From Thursday to Sunday I was away on a (very small) mission trip with my youth group (which I may blog about later, but knowing my blogging habits, it won’t happen). Yesterday I was asked to preach at the local baptist church on singleness. The pastor of the church used to be a pastor at my church and was the one who originally asked me to preach on singleness. So yesterday morning I found myself in front of 200 strangers talking about singleness.
What was interesting is that after the sermon people kept coming up to me to tell me their stories. Their experiences of marriage and singleness. There were so many stories which we’re terribly sad, some which were full of redemption, all stories where people were talking about the goodness of God. Like the woman who told me about getting married very young to a horribly abusive man, she escaped, and when she had no plans ever to get married again, she met a new man who she told me was the most wonderful husband any woman could want. Or the man who told me about how his wife walked out on him, and for years he was lonely and bitter, till one day at church he was told by a visiting missionary to hand his desire for a companion over to God. He did so then and there. Twenty minutes later he met a woman who he fell in love with and they’re getting married in six weeks. Or there was the woman who told me of what it’s like to live with a husband with dementia who can no longer make any sense of life. However in the months before it became really bad he gave his life to Jesus after his wife’s decades of prayer. There was story after story.

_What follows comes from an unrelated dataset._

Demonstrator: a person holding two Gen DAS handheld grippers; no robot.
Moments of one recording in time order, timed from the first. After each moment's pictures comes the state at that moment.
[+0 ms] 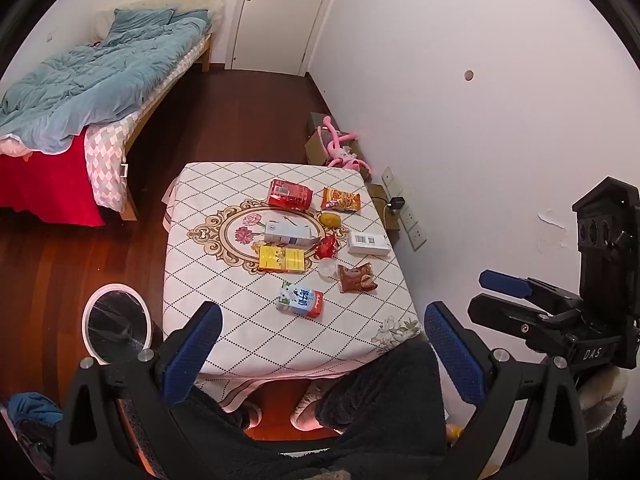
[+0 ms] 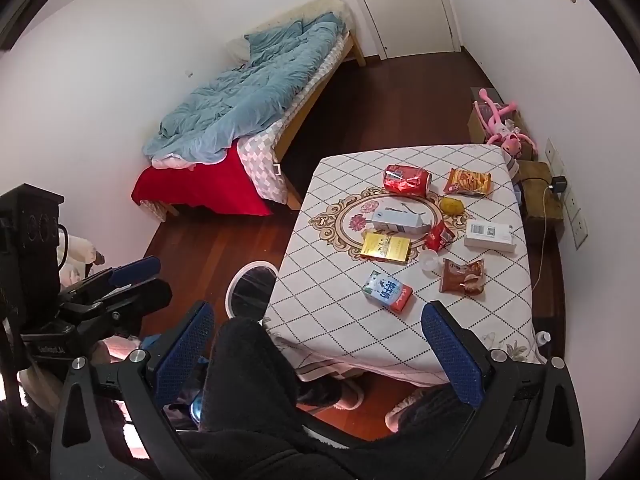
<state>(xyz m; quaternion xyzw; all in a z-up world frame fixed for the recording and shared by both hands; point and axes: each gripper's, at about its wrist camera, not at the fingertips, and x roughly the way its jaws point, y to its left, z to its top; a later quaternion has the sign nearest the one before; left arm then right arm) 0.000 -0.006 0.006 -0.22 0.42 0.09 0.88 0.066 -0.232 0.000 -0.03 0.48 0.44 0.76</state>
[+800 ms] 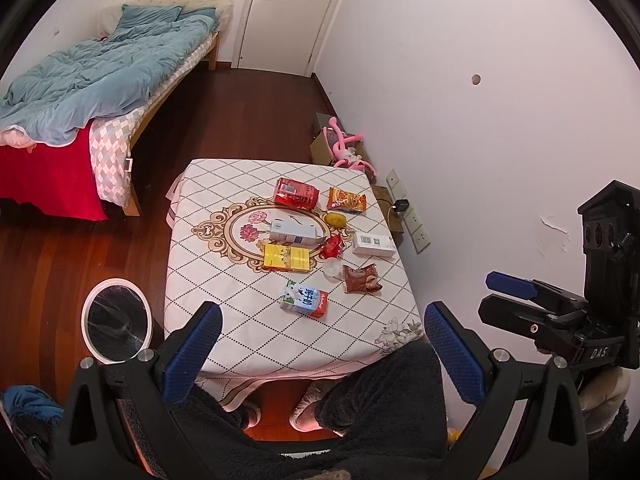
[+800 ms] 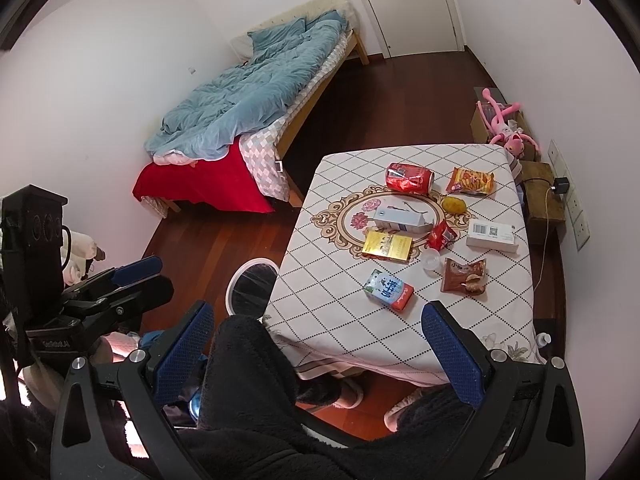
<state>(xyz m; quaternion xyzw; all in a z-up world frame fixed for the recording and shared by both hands) -0.004 -0.003 0.001 -0.22 0.41 0.10 0.88 0.067 -0.230 -0.002 -0.04 0.48 0.45 0.75</state>
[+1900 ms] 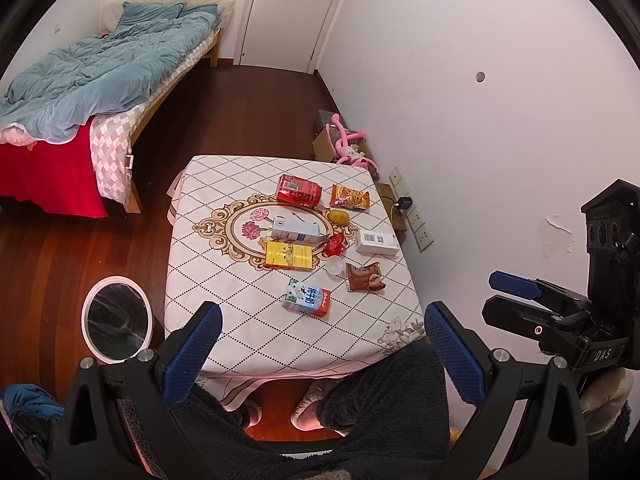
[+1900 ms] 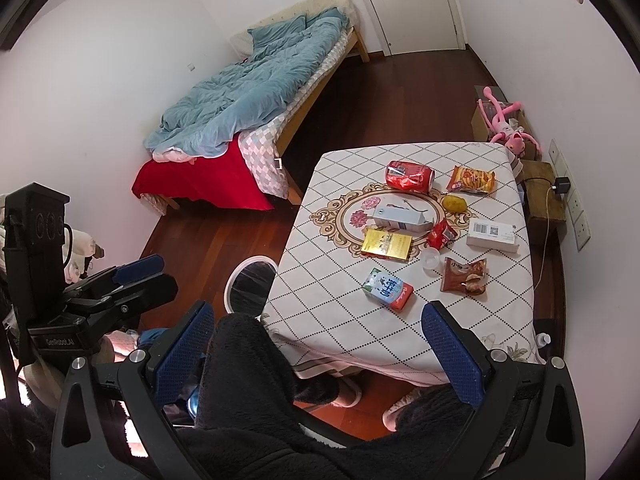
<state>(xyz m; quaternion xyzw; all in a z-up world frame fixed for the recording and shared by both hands) -0.007 0.002 -0.006 -0.22 0.41 0.10 0.88 0.072 -0.231 -0.003 -0.04 0.48 0.45 0.75</state>
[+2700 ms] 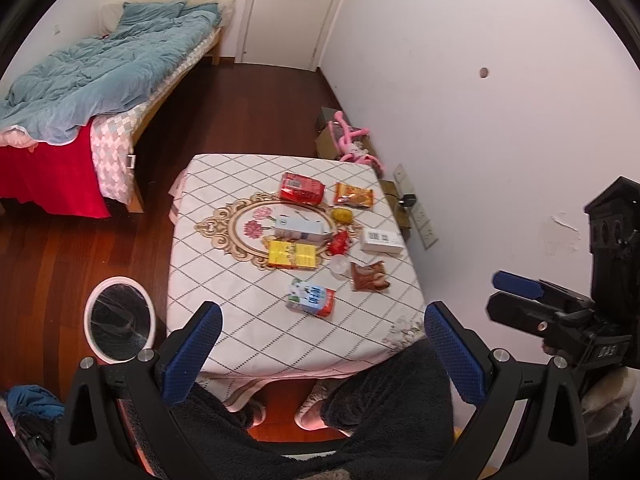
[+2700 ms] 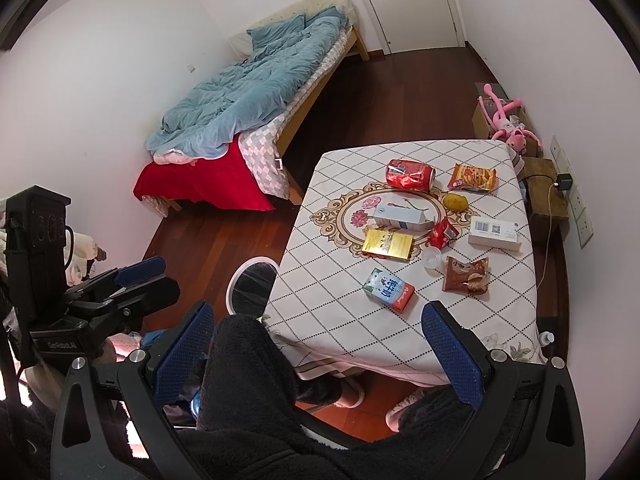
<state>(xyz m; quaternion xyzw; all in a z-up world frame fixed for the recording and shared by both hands) -0.003 0.004 -0.013 -0.22 0.42 0.12 0.87 0.072 -0.230 -0.006 -0.03 0.49 0.44 0.75</state>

It was an honour and a privilege to have so many people come up and share with me their stories. I’m not sure why it happened yesterday in a way that it’s never happened after I’ve preached before. It could have been the topic, rarely does singleness get covered in church. It could have been that I was a visting preacher so people felt like they could share with be easier. It could have been that people connected some of the things I was saying with their own stories. I’m not sure. Whatever it was, I’m pleased God would decide to use me to to speak to others. It’s the honour of preaching.